The Canon 5D Mk III, like my 6D, has the option of either IPB or “All-I” recording. All-I is the same thing as AVC-Intra, records at about 100Mb/s. This decodes much faster, since each frame is entirely independent of the next. However, if you use IPB mode, you’ll get the usual ~40Mb/s video you expect from a Canon, but it’ll take longer to decode than video from your T3i.
The T3i uses IP (sometimes written IPP) encoding, AVC, at about 40Mb/s. This will take longer to decode than AVC-Intra.
So here’s the story.. this is simplified, and covers pretty much any MPEG family video CODEC. Back in the dark old days of DV, you just had the DV CODEC. This was, itself, a formalization of “Motion JPEG”. Basically, each frame was encoded as a JPEG image, with some additional special sauce for dealing with interlacing in an effective way. You can imagine shooting 24 JPEGs per second with either Canon, and you’ll get the idea.

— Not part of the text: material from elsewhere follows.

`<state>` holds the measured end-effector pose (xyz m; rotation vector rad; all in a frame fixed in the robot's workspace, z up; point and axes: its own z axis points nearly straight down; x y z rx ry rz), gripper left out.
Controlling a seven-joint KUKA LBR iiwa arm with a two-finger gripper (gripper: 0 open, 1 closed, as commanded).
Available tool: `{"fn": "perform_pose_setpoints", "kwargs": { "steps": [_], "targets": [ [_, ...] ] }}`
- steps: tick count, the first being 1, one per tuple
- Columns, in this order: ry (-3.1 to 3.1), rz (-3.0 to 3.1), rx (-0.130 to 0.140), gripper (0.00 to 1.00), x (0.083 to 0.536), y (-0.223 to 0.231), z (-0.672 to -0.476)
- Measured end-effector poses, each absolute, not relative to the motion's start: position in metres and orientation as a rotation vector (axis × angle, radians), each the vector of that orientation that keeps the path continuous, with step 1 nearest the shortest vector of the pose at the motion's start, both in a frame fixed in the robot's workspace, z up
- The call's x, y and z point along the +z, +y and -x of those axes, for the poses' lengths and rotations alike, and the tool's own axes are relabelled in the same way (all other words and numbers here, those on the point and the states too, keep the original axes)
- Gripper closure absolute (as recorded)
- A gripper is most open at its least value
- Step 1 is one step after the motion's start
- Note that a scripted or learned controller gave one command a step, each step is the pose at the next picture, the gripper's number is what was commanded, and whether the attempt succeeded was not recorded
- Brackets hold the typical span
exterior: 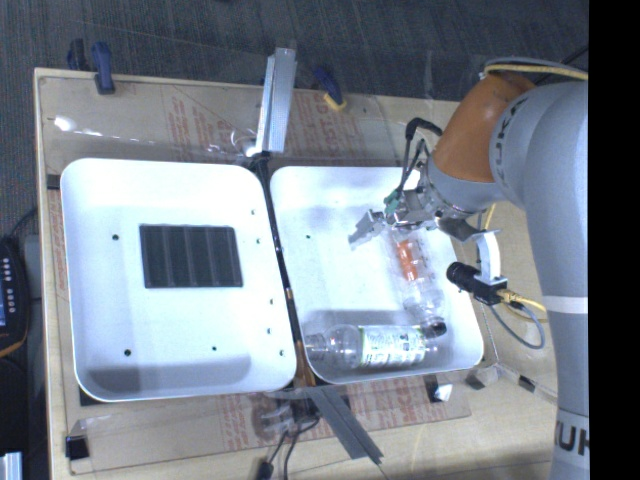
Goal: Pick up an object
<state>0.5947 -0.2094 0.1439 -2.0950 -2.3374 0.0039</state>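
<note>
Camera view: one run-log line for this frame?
arm: over right bin | gripper: above clear bottles | bottle with orange label: lying | second bottle: at near wall | grasp: unconfirmed

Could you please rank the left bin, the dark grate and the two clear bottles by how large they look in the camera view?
1. Left bin.
2. Dark grate.
3. Bottle lying along the near wall and bottle with the orange label: similar in size, and the arm partly covers the second, so I would not rank them.

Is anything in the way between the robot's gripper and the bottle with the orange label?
Nothing visible blocks it. The gripper hangs in the right bin, just up-left of the orange-label bottle. The other bottle lies apart, along the near wall.
</note>
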Motion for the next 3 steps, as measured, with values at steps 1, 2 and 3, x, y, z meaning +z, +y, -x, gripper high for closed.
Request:
{"fn": "perform_pose_setpoints", "kwargs": {
  "steps": [1, 2, 3],
  "targets": [
    [-2.427, 1.996, 0.001, 0.00, 0.193, -0.209, -0.575],
    [-2.489, 1.917, 0.001, 0.00, 0.176, -0.209, -0.611],
    [-2.424, 1.993, 0.002, 0.00, 0.148, -0.210, -0.617]
  ]
}}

HDV moved to MPEG-2, which uses both interframe and intraframe compression. It specifies an I-Frame, which means “Independent” frame, which is pretty similar that original JPEG. That’s compression within the frame; it was a 5:1 compression for regular DV25; MPEG-2 in HDV goes a bit stronger. But consider: DV was 25Mb/s. DVD, which looks just as good, runs at around 6-8Mb/s typical. That’s where the intraframe compression goes.
So after than I-Frame, let’s do something different. Since it’s pretty common for most of one frame to be in the next frame, let’s figure out the difference between the next frame and the one you just encoded as an I-Frame. Using a motion search algorithm, I can produce a set of vectors, which tell me pretty accurately where each chunk of one frame went, in the next frame. So then, apply those vectors to the first image, subtract the second image, and you get a very strange “difference” image, which is basically just the error between the algorithms used to find and apply the vectors, and the actual image. So we store those vectors and that difference image, which is highly compressible, into a new frame time, dubbed a “P-Frame”, for prediction. The final kind of frame is a B-Frame… B standard for “bidirectional”, and it’s a frame that can essentially use details from either the previous or the next frame as the basis for compression. The earlier Canons didn’t use B-Frames; DVD and Blu-ray do, as do the newer Canon models.
So, the decoding job when it’s I-Frame only is easy: every frame to itself, just a JPEG decoder. For the P-Frame, you have to take that previous frame, apply the motion vectors, take the error frame, uncompress it, then apply it to the vectored frame. Much more work, thus, a much slower decompression.
And AVC itself has a bunch of extra small details, in both its “JPEG” equivalent for I-Frames, the analysis and application of vectors, etc. which lead to better images, but slower decoding and encoding.